DB is the Single Source of Truth — commands are never lost. If the Controller restarts, it reads the DB and applies the desired state automatically.
The Controller has no HTTP API (beyond the /healthy health endpoint). It is a pure Listener + Actor: subscribe to nudge, read DB, act via Podman.
Immutable services (Recorder, Workers, Processor) do not process runtime commands — they are stopped and restarted with new configuration by the Controller.

For details see controller.md and Messaging Patterns.

Monitoring: Distributed, Not Centralized¶

Each Service → Publishes its own heartbeat to Redis (via SilvaService).
Controller → Additionally publishes Tier 2 container status based on its podman-py reconciliation loop (for containers that may not have Redis connectivity yet during startup).
Web-Interface → Subscribes to Redis, displays live dashboard.
Podman → Restart policy (on-failure) as the last safety net.

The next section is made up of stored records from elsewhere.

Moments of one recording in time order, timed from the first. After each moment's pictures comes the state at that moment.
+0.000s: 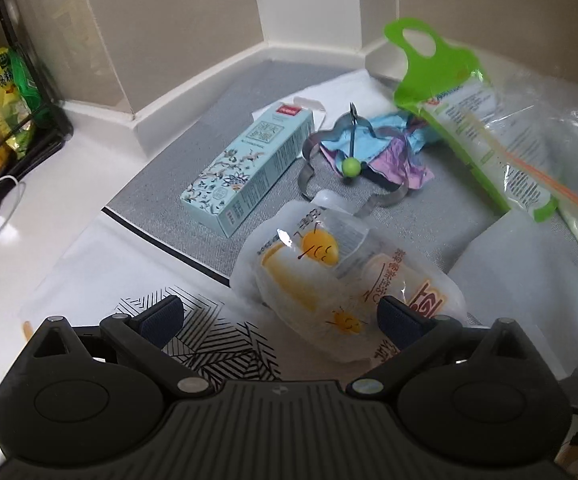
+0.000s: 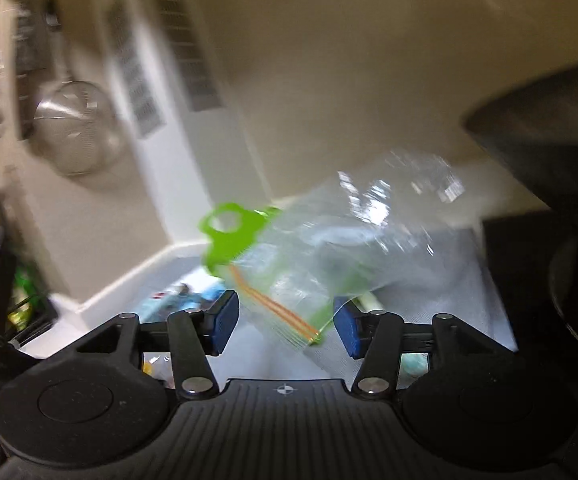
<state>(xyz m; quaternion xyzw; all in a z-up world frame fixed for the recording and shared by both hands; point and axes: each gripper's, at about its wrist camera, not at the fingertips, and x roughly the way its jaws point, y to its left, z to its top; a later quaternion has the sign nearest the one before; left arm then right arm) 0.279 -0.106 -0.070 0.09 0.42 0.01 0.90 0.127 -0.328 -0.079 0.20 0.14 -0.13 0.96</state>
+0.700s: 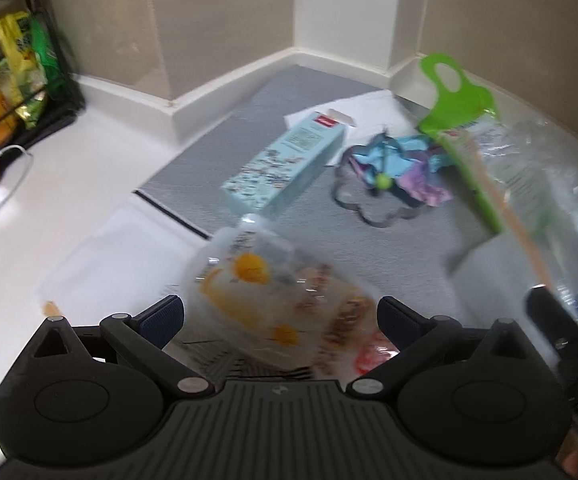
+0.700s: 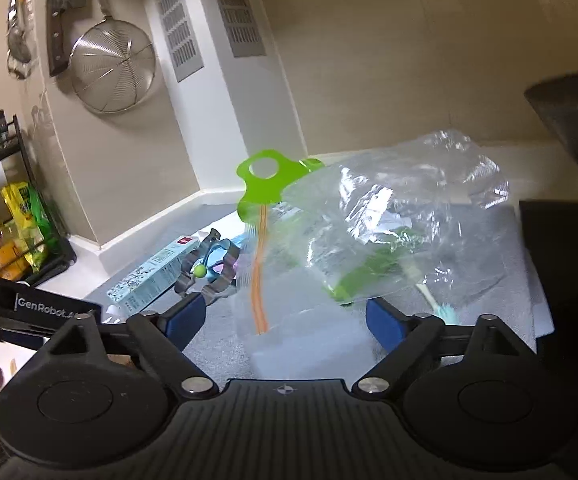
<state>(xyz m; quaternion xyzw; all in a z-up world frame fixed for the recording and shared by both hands) 0.268 -0.064 -0.041 0.03 0.44 -0.01 0.90 0.140 -0.319 -0.086 0.18 0.21 -0.10 0.96</state>
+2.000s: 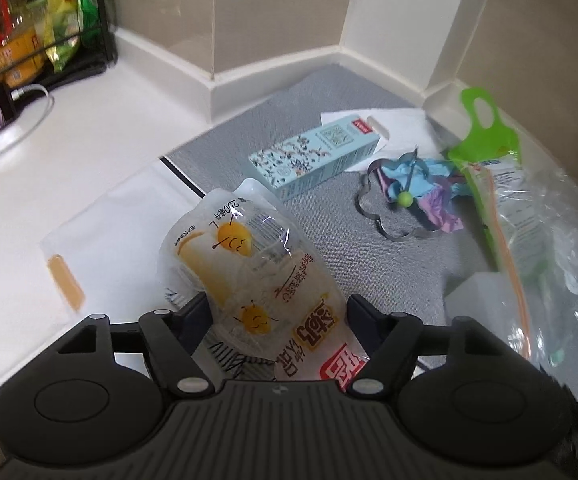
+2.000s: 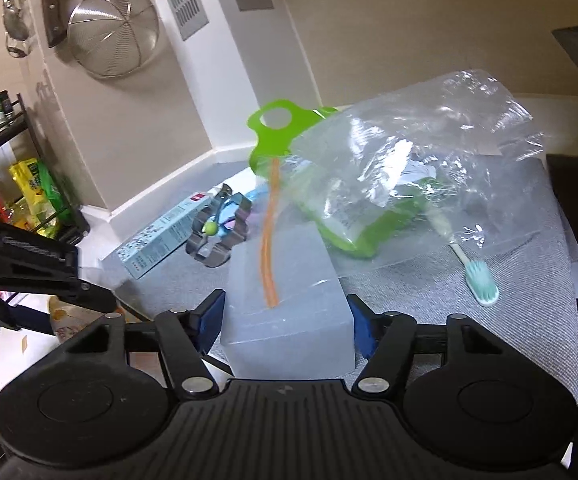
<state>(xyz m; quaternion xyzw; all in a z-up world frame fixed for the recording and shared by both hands) 0.261 -0.035 -0.027 -0.06 0.45 0.02 0.89 0.156 -0.318 -0.101 0.20 0.26 -0.05 0.94</state>
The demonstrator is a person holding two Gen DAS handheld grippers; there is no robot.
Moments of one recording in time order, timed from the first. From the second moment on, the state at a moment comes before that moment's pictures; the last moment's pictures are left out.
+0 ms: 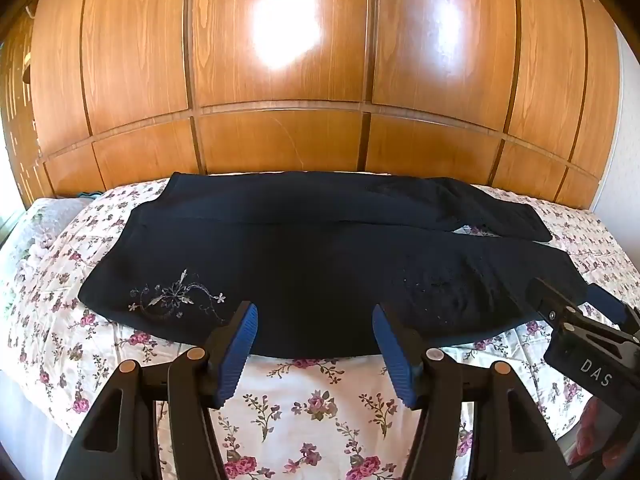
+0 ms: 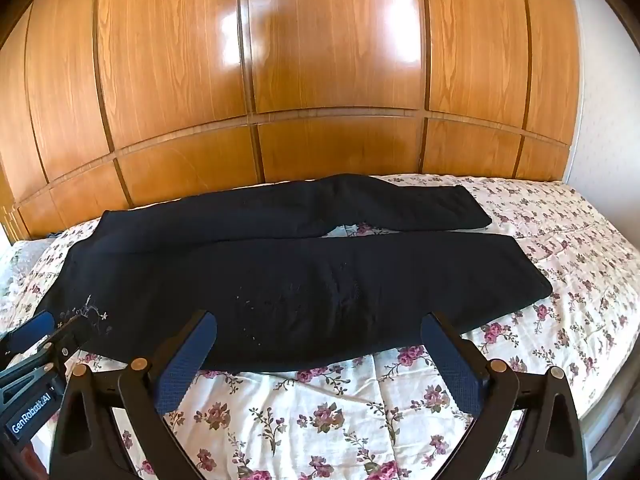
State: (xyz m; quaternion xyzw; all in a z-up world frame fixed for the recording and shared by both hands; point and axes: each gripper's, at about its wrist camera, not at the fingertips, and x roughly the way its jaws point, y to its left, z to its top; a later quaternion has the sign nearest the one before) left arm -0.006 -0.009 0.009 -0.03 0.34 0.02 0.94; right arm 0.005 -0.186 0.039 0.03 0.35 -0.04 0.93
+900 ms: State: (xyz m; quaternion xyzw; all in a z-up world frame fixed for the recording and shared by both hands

A dedicated Monitor service was rejected as over-engineering for a single-node edge device. External alerting (e-mail on failure) can be a future Web-Interface feature.

3. Options Considered¶

Database-only (status + last_seen column): Rejected. Requires DB polling for UI, adds write load for heartbeats, and mixes ephemeral runtime data with persistent configuration.
Redis-only (remove system_services): Rejected. Desired state must survive Redis restarts. DB is the right home for configuration.
Separate Monitor service: Rejected. Adds complexity without proportional value on a single-node device.
Redis Streams for lifecycle/control/audit: Rejected. Lifecycle events are derivable from heartbeats, control flows through DB + Nudge, and business events (recording finished, upload completed) are already tracked in the DB. Four separate channels add complexity without proportional value — one Pub/Sub channel + key-value pattern + nudge covers all needs.
Controller HTTP API for control commands: Rejected. Imperative commands ("stop now!") can be lost if the Controller restarts. The State Reconciliation pattern (DB write + nudge) is more robust: desired state is always persisted, and reconciliation is idempotent.
Recorder without Redis: Rejected. Creates a non-uniform pattern where the Controller must proxy Recorder status. With fire-and-forget heartbeats, the Recorder's core function is completely unaffected, and the Web-Interface gets direct, real-time status from all services.

4. Consequences¶

Positive:
- Clear semantic split: DB = "what should be", Redis = "what is".
- Unified pattern: Every service uses the same SilvaService heartbeat — no special cases.
- Web-Interface gets real-time status from day one (v0.9.0) via Read + Subscribe — no DB polling, no missed heartbeats.
- No separate Monitor service — fewer containers, less complexity.
- system_services table schema unchanged — only its semantics are clarified.
- Minimal Redis footprint: one Pub/Sub channel + N keys with TTL. No Streams, no Consumer Groups.
Negative:
- Redis becomes a dependency for live status visibility (but not for recording, analysis, or data integrity).
- If Redis is down, the Web-Interface loses real-time status. Desired state from DB remains accessible.
- No persistent history of runtime state (heartbeats are ephemeral). If needed later, an audit trail can be added to the DB.
- redis-py becomes a dependency for all services (including Recorder). The library is ~60 KB pure Python with zero C dependencies.